Reaction to Hurwitz' remarks ranged from incredulity to anger.

"I am almost literally speechless," American-Arab Anti-Discrimination Committee nation legal director Jenin Younes said on X. "She's decrying the fact that kids' takeaway from Holocaust education has been that we must protect helpless people from powerful people killing them. The real lesson from the Holocaust, it seems, is that Israel must be able to commit genocide if it wants to."

Argentinian economist Maia Mindel also took to X, writing that it is "extremely grim that a substantial number of very influential people seem to think that the lesson from the Holocaust isn't 'mass murder of civilians based on their ancestry so your nation can take their land is wrong' but rather, 'Fuck you, got mine.'"

Jewish Currents editor-at-large Peter Beinart wrote on X that "the level of condescension" in Hurwitz's commentary "is quite remarkable."

Writer Bryce Greene lamented: "We're at the point where Israels supporters are now claiming that the Holocaust was not bad because it was the powerful attacking the weak."

"No, that would be the wrong lesson from the Holocaust," he added. "According to them it was only bad because Jews were the victims.

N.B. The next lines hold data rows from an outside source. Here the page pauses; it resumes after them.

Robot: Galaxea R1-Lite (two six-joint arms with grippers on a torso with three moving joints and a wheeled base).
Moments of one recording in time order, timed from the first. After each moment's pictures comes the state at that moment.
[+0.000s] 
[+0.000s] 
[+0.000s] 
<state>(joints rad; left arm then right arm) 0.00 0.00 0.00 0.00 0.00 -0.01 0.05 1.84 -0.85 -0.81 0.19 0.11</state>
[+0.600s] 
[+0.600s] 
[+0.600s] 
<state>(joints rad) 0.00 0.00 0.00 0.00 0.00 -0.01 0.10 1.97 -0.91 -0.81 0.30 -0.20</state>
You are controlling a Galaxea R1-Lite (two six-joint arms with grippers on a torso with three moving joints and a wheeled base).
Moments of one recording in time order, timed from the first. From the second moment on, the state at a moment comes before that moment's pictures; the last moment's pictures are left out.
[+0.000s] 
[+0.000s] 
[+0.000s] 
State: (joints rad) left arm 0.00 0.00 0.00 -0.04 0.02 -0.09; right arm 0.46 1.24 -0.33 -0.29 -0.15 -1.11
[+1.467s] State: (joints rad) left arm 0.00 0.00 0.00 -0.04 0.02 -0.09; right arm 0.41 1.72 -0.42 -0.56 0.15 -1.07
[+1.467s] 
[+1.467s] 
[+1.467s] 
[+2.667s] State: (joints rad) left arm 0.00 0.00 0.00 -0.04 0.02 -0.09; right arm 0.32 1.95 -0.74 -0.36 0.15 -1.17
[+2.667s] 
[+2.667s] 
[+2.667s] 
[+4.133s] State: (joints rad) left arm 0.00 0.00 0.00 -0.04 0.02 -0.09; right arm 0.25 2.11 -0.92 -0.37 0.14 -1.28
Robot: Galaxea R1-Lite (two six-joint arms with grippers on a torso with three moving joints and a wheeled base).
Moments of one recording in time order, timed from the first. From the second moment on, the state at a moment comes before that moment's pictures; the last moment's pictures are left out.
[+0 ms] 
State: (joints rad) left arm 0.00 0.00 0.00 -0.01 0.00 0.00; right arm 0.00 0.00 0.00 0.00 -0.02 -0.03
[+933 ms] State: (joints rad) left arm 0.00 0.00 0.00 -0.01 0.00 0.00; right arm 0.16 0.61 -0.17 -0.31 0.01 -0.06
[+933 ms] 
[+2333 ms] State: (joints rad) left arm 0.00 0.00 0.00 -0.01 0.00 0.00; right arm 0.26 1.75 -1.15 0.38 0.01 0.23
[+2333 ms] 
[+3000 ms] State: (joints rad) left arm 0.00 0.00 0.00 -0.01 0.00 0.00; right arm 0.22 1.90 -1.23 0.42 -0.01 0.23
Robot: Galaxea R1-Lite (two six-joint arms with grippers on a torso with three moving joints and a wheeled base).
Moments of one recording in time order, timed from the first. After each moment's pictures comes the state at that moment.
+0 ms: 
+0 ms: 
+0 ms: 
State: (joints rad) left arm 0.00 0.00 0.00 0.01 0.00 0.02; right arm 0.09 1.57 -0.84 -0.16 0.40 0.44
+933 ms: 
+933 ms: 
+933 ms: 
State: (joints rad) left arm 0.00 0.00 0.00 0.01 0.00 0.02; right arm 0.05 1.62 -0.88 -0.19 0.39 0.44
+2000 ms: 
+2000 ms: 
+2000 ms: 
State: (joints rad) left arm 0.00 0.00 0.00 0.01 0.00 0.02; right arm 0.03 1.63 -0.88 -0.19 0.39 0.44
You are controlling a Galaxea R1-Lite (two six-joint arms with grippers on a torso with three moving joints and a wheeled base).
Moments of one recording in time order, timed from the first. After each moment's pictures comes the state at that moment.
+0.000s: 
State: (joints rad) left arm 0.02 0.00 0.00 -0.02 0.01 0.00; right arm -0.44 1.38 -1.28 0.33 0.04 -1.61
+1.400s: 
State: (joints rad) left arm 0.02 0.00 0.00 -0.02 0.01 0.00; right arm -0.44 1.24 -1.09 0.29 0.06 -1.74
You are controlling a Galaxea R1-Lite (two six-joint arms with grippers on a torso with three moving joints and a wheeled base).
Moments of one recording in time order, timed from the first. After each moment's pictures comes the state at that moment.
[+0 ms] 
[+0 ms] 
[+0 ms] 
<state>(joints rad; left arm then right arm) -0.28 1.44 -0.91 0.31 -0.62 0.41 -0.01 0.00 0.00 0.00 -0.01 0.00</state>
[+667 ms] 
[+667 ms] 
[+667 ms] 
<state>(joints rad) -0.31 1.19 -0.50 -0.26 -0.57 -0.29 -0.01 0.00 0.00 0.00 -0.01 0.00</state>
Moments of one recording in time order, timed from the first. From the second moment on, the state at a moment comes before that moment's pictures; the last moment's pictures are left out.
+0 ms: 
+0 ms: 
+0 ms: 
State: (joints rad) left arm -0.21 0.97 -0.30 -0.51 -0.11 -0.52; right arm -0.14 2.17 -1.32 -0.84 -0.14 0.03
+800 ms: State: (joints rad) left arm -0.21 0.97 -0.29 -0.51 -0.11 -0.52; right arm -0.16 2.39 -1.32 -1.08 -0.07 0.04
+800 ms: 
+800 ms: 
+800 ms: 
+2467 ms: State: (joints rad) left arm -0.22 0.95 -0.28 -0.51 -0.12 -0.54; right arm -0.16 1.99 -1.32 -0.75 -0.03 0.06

Real sick shit."

Independent journalist Ahmed Eldin said on X that "Zionism is so morally bankrupt it sees empathy as a design flaw."

Eldin wrote Wednesday on his Substack that "Hurwitz didn’t slip up—she said the quiet part out loud and exposed the Zionist project for exactly what it is."

"She even admitted that, amidst the carnage, she sounds 'obscene,'" he noted. "That admission, said almost accidentally, is the closest thing to honesty her worldview will allow: The problem is not the violence of Zionism itself, but the visibility of it. Zionism, as she inadvertently revealed, depends not on morality but on opacity. The ideology requires not less brutality, but simply fewer witnesses."

Moving on to Holocaust education, Eldin wrote:

According to Hurwitz, Holocaust curricula have “backfired” because they taught young people that “you fight the big powerful people hurting the weak people.” In her telling, this universal ethical principle—this most basic moral intuition—is the problem.

The implication is staggering: the “correct” lesson of the Holocaust, she seems to believe, is not “never again for anyone,” but “never question Israel.” What outrages her is not the suffering of Palestinians but the possibility that young people are recognizing it as suffering.

"A world that is witnessing and seeing Palestinians as human is a world in which Zionism cannot function," Eldin concluded. "A world that sees the violence cannot romanticize the ideology producing it. Once people witness the truth, the mythology cannot be resuscitated and the propaganda cannot be rehabilitated."

"Israel may be able to flatten Gaza’s buildings, but it cannot rebuild the ignorance it once relied upon," he added. "The truth is already out, the narrative collapse well underway, the mask irretrievably gone."